En una calle concurrida

Aparte de pellizcarte, una de las formas de saber que estás vivo es ver fantasmas: si los ves, significa que no estás entre ellos, aunque puede ser que lo estés de otra manera, pero no en el sentido estricto.

Por aquello de la tradición popular, yo siempre pensé que no los vería hasta estar pronto a morirme, aunque ahora que lo pienso, pudiera ser que esté cerca de espicharla y es por eso que se van dejando ver «de a poquitos».

También suponía que eran traslúcidos y amedrentadores. Pero todas mis ideas alicatadas al respecto reventaron el día que vi a Ernesto.

Fue como una bujía contra un azulejo. Se quebró en el punto justo de choque y se resquebrajó por completo en líneas aleatorias.

Era una calle muy concurrida del centro, de esas en las que todo el mundo sale a verse y a que le vean y en las que nadie mira a nadie en particular.

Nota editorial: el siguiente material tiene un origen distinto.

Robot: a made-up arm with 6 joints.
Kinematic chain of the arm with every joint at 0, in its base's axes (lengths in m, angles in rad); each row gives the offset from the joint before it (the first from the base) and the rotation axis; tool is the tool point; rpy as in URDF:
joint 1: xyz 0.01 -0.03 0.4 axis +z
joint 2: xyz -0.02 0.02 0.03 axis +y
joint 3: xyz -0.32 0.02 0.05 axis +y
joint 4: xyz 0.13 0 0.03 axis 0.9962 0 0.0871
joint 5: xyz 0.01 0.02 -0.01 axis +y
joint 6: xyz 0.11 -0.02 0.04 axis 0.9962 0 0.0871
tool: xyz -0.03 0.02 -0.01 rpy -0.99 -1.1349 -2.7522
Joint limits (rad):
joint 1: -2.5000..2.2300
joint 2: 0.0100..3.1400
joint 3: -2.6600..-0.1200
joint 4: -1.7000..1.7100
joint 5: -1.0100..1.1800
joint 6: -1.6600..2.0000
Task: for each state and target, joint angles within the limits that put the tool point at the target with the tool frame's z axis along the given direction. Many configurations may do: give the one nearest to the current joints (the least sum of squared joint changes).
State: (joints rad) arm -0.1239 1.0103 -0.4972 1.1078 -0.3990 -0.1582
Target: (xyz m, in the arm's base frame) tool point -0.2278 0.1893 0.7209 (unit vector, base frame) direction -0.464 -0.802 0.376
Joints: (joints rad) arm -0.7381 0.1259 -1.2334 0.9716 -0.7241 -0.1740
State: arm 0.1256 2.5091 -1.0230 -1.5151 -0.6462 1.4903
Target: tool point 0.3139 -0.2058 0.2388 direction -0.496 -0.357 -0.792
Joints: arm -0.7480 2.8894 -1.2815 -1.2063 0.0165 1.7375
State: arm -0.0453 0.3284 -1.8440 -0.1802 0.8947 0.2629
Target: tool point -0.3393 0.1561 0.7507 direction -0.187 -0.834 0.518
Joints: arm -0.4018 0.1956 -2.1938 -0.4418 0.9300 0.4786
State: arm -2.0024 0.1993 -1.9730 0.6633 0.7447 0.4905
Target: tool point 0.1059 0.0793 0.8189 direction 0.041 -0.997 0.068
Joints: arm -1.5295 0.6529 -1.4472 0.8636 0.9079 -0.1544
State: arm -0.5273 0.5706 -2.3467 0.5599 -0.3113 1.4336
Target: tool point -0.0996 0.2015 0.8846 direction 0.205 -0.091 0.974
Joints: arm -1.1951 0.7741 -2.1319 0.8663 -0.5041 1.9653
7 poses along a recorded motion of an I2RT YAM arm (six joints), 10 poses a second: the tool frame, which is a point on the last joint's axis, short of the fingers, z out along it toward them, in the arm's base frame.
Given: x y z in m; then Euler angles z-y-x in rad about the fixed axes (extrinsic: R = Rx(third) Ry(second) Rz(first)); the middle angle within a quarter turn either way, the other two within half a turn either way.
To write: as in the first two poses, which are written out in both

Esas calles de postín en las que el tullido roza vestidos de Chanel, en las que el virtuoso del violín recibe los céntimos manchados de desdén de los amantes de la ópera, donde el payaso callejero sólo divierte si es del McDonald’s, en las que sentar el culo en una terraza te duele más que curar una almorrana.

En las que las fachadas parecen decorados de película en las que nunca se ha visto a nadie asomado a un balcón, en las que no se sabe si el moho acumulado en las ventanas se cría en la calle o es que está intentando escapar desde el interior, en las que puedes conseguir artículos que cuestan tres euros pagando cien, en las que se puede engañar al banquero, en las que las oportunidades pasan a diez bolsos por minuto, en las que en el callejero está en rojo como si fuera un prostíbulo, en las que los mendigos de algo se ponen el chaqué de todo y camelan a las mujeres saturadas de todo que andan despistadas buscando ese algo que algún día tuvieron.

Son las calles que no vieron crecer a nadie, que se limpian con no ver el suelo, que desaparecen al anochecer, que te pisan si no vas descalzo, que hacen que te calles o que digas cualquier cosa pero nunca que hables, que engullen y vomitan a la vez, que, con tantas personas en ellas, son impersonales.

Es el ecosistema perfecto para que cualquiera pueda pasear tranquilo sin sentirse aludido porque las miradas van en todas direcciones y lo que un vistazo ve nacer, se hace viejo al completar un pestañeo.

En ese caldo de cultivo le vi. En otro escenario llamaría la atención por su físico poco agradecido, pero allí pasaba desapercibido, aunque no para mí que, aunque sólo llevo su espíritu, no tenía olvidada su forma.

Le seguí unos pasos con la mirada y unos años con el recuerdo. Pensé que podría presentarme y agradecerle todo lo que hizo por mí, por ser quien soy aunque no sea nadie. Pero una ráfaga de viento cálido en mi cabeza proyectó una película deprimente: podría plantarme delante de él y que no se acordara de mí o peor aún si se acordase: podría verse fracasado reflejado en mi fracaso. Y yo podría encontrarme a una persona, ya vieja y chocha, que chocara con la persona apasionada, inteligente, lúcida y paciente que guardo en un lugar privilegiado de mi cerebro y de mi corazón.

Le vi alejarse fotograma a fotograma. Quería grabar su imagen en mi cerebro una vez más para saber por siempre que fue real alguna vez.

Le debo tanto que no quiero pagarle para no olvidar mi deuda.

Ya han pasado años desde entonces. No sé si él o yo o ambos ya estaremos muertos a estas alturas.

Fue la primera vez en que vi a una persona pero preferí quedarme con su espectro.

Dicen que no hay que molestar a los fantasmas.